Directions:
Return the listing below unchanged, except that the pictures are dropped.

Data:
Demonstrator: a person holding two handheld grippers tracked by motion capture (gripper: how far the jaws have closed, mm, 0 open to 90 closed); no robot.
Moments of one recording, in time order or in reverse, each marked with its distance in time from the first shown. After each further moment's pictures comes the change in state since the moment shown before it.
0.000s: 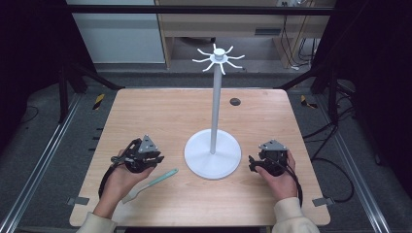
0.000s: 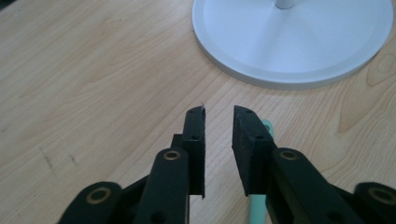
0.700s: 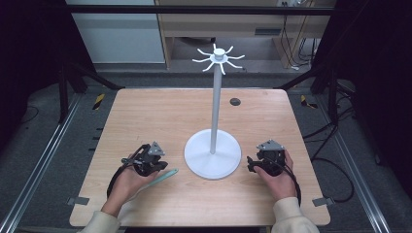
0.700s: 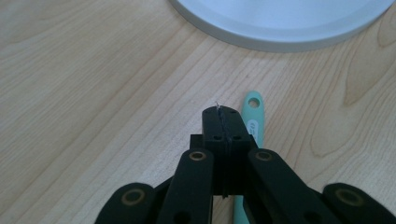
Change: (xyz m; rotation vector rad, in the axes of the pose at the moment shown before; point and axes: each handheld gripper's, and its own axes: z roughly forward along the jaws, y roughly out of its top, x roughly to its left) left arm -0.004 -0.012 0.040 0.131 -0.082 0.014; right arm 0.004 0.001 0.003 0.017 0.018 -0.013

Solution to this task:
Demonstrator: a person holding two handheld grippers tracked by motion capture (gripper: how far the jaws have closed, mm, 0 open to 90 closed); no robot.
Moments of one recording, in time order or in reverse, each marked with its distance in time from the first shown. After each further moment's pictures comes the change in state since the moment shown before it.
0.000s: 
0.000s: 
0.700s: 
0.700s: 
Change: (xyz m; rotation vector rad, in the axes of the pose at the moment shown before; point and axes: each handheld gripper's, and its own axes: z roughly forward along the jaws, y roughly out of its top, x roughly to its left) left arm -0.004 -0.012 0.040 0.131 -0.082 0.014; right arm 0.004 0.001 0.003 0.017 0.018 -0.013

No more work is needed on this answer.